As for your points about realtime - I am completely with you. I had in my mind that one might have a realtime system on the rtjvm or in c++ which needed to periodically communicate with a standard JVM. There are three approaches I could see for this. One, would be to send messages and decouple that way. Another is to make the communication abort if it looked like it might cause a deadline miss. The third was to briefly (milliseconds) disable the gc in the standard JVM so the communication could occur and then turn it back on again immediately afterwards.
Now - that sounds like a really bad idea and it probably is - but it is an interesting idea to play with.
So - please don't thing I am proposing realtime programming on the standard JVM, just some ideas for larger systems integration.
The solution, provided by the maker of the above-mentioned windows software is an external keying module. With this arrangement, windows sends characters to the hardware brick, which, latency-free, sends out the characters quite nicely. (Amazing how the trained morse-code ear can distinguish ms delays in character starts.)
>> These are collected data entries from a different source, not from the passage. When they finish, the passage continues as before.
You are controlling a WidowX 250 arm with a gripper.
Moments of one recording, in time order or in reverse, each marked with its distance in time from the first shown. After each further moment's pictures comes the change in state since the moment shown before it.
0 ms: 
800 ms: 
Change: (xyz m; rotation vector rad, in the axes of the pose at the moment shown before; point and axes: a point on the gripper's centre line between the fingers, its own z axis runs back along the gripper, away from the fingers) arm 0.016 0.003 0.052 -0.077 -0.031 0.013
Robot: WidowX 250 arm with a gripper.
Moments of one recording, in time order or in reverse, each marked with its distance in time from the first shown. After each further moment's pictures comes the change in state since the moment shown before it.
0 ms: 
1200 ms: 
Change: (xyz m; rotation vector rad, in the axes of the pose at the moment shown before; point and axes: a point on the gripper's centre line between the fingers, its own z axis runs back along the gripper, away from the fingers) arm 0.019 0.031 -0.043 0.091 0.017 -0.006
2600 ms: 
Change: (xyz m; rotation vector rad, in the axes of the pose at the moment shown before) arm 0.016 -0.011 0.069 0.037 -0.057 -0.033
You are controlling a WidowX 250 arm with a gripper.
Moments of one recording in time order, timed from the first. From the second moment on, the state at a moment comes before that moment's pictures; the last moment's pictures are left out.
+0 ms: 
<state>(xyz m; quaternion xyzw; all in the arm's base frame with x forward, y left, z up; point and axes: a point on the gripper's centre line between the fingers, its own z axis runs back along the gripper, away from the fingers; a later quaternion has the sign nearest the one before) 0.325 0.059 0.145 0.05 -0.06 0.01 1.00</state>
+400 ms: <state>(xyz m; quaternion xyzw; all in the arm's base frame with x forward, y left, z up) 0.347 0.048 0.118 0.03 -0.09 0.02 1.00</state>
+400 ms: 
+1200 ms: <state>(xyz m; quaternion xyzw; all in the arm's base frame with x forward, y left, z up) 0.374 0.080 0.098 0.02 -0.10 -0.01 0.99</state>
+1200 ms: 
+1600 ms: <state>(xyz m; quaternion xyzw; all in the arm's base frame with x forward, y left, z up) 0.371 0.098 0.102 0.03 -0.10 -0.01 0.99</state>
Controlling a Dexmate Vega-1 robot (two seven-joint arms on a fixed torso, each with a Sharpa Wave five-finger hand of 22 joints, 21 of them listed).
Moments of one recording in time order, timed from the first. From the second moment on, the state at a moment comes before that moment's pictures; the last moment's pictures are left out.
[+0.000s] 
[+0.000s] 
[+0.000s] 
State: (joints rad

Personally, I now think that way where a system has a component that is latency rich connected to a component that is latency-free. This of course has implications to the overall solution.
Reason 1. G1 is using SATB write barrier which is more expensive than crad marking barrier other HotSpot's collectors are using
Reason 2. G1 have to use STW pause to move object around. E.g. if your heap is fulled in half we life objects, you have to physically move 1MiB live data in memory to reclaim 1MiB of free space, cleaning sparse regions first will effectively reduce this proportion but G1 is still have to work very hard to reclaim each meg of free space
If you need low pause GC in JVM today. use concurrent mark sweep http://java.dzone.com/articles/how-tame-java-gc-pauses http://aragozin.blogspot.com/2011/07/gc-check-list-for-data-...
I don't know the semantics of "real-time" (argued in other comments), but if you are coming from that angle, maybe you are looking for guarantees -- it seems like there ought to be a way to write GC so that it just works no matter what you throw at it, and it seems like G1 is not that.